Published: 07 Mar 2006
There probably isn't a backup administrator out there who hasn't heard--or maybe even said--the old line about how backups always work, but restores might be a problem. If it didn't have such a resounding ring of truth to it, it'd be funny.
Think about how often you actually test to see if backed up data can really be restored. Weekly? Once a month? Once in a while? Never? Today's backup apps are sophisticated and can provide reasonable reassurance that a backup was completed as planned, but they simply can't account for every variable. And they won't tell you for certain that your restores will actually work.
The list of things that could go wrong with a backup is long: orphaned servers, open files, media flaws, and on and on. Even after what appears to be a successful backup, heat, moisture or just clumsy handling can damage tapes. And a lot of these backup snafus can go unnoticed--that is, until you need to get to that backed up data.
Disk-based backup methods will improve recoverability odds, but they're far from perfect and don't eliminate restoration uncertainty completely.
The answer is simple: Do more testing. Without testing, you'll never know if your data-protection system is doing any protecting at all. For all intents and purposes, if a restore fails then the backup was a failure, too.
Nobody likes testing; it's not much fun, it takes time and it can punch holes in what was thought to be a carefully planned system. But the alternatives are worse. It might be a disaster recovery (DR) plan that breaks down at a critical juncture or a compliance system that shuffled your data off to who knows where.
Testing reduces risk, so it's directly tied to the effectiveness of the application. If your firm can afford to lose a few days of data, then occasionally testing restores will probably be fine. But if that window of risk shrinks to hours, or even minutes, you need more than a "reasonable assurance" that your data is restorable.
The same goes for other applications. Consider all the moving parts in an information lifecycle management (ILM) implementation, like data classification, storage tiers and data migrations, to name a few. Skimp on testing any single ILM component and the whole thing could tumble like a house of cards. If you don't know for sure that something's working right, it probably isn't.
Testing usually isn't just a pass or fail thing like that required Greek literature course you had to take in college. It's about weighing risks and then determining if a system can meet expectations. Before you can test routine backups, for instance, you first have to determine how much data you can afford to lose.

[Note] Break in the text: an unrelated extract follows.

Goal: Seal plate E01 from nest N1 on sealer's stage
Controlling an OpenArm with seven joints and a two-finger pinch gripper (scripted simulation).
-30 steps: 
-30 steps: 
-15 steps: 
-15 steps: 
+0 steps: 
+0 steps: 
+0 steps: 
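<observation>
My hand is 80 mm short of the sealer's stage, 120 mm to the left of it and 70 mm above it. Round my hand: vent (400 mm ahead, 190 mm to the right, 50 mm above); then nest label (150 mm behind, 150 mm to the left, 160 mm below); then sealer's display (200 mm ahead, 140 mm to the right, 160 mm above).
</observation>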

Ditto DR--getting the whole company back up and running after a major disaster is probably just a pipe dream, but a more realistic goal of getting key systems back on track is probably doable and much easier to test.
Besides setting a reasonable scope for the testing process, another important factor is learning how to fail or, more accurately, learning from failure. A failure during a test is actually an indication of a successful test. The process that flunked the test is likely to get the attention it needs so it won't break down when it's really needed.

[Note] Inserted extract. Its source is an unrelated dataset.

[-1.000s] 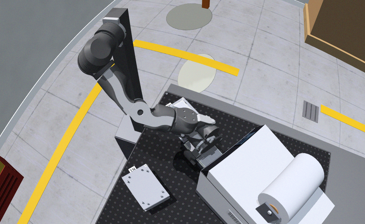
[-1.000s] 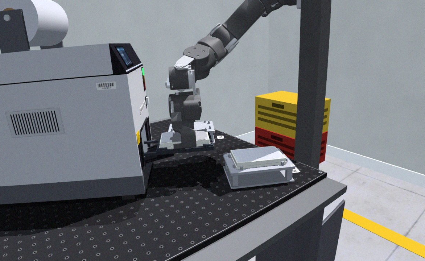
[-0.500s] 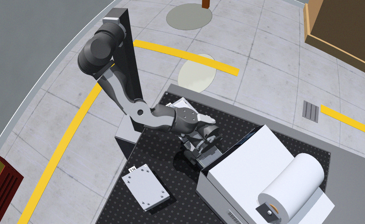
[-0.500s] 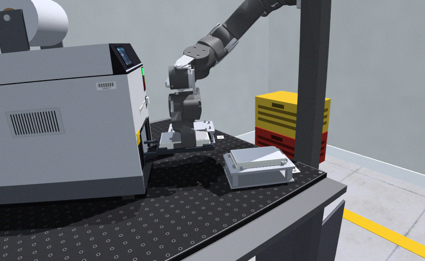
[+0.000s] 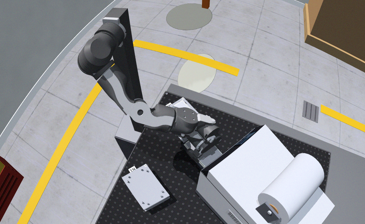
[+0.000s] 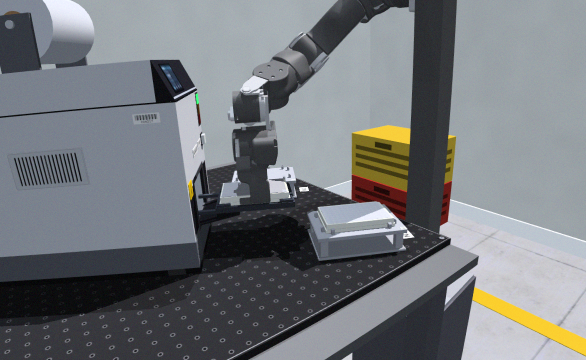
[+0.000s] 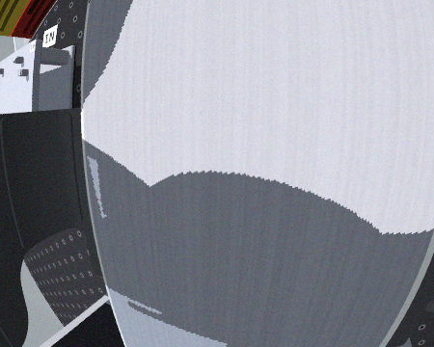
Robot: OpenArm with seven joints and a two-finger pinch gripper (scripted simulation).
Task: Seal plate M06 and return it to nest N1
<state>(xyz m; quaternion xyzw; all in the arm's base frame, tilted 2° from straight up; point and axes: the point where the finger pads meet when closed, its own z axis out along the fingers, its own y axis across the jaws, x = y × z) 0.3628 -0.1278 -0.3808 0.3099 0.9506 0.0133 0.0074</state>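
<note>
My hand is right at the plate M06. Round my hand: sealer's stage (10 mm below); then start key (30 mm ahead, 130 mm to the right, 90 mm above); then plate M09 (120 mm behind, 150 mm to the left, 50 mm below).
</note>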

I'm preaching to the choir here--IT pros know all about testing. Still, the dark little secret is that many cut corners for expediency or to save some bucks. Who wants to tell their CEO, "We saved a bundle on testing, but the system didn't work"?
Smart storage managers don't bite on low acquisition costs because they know total cost of ownership (TCO) is the name of the game. Testing must be considered part of TCO. You may have to scrap your way through some budgetary battles to justify the "testing" line item, but win those battles and you're more likely to win the war. And vendors need to step up to the plate, too, with tools that can automate some of the testing processing. They've made some progress--XOsoft's Assured Recovery comes to mind--but there's plenty of room for improvement.